*ASSIGNMENT*
Look at each line of the listing. Copy those that hold the string "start".

+===+

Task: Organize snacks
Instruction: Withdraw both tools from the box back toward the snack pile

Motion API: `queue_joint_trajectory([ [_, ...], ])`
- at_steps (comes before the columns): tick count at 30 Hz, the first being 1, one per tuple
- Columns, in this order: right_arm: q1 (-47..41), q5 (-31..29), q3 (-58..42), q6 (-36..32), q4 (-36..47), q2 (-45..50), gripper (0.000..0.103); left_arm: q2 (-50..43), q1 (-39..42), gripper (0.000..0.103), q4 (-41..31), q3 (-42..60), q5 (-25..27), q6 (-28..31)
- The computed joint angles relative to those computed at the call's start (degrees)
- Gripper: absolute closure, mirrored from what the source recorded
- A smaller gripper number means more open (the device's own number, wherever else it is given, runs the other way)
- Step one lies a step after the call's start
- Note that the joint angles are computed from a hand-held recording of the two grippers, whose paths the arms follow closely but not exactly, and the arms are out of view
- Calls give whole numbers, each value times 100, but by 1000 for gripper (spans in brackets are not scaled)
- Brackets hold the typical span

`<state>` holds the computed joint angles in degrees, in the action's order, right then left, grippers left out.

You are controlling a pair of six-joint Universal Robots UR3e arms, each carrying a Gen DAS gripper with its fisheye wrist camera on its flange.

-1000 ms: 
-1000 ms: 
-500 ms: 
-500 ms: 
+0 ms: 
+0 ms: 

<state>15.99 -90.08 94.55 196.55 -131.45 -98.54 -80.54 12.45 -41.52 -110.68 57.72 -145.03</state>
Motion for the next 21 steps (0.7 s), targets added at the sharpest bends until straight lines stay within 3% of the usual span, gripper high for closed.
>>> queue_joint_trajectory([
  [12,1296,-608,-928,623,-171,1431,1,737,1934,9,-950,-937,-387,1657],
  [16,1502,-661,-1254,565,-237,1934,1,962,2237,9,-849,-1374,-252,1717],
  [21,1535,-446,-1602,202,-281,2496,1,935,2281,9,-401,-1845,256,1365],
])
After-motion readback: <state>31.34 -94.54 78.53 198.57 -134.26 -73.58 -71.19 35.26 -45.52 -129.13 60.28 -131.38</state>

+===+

*EXERCISE RESPONSE*
- The computed joint angles relative to those computed at the call's start (degrees)
- Step one lies a step after the call's start

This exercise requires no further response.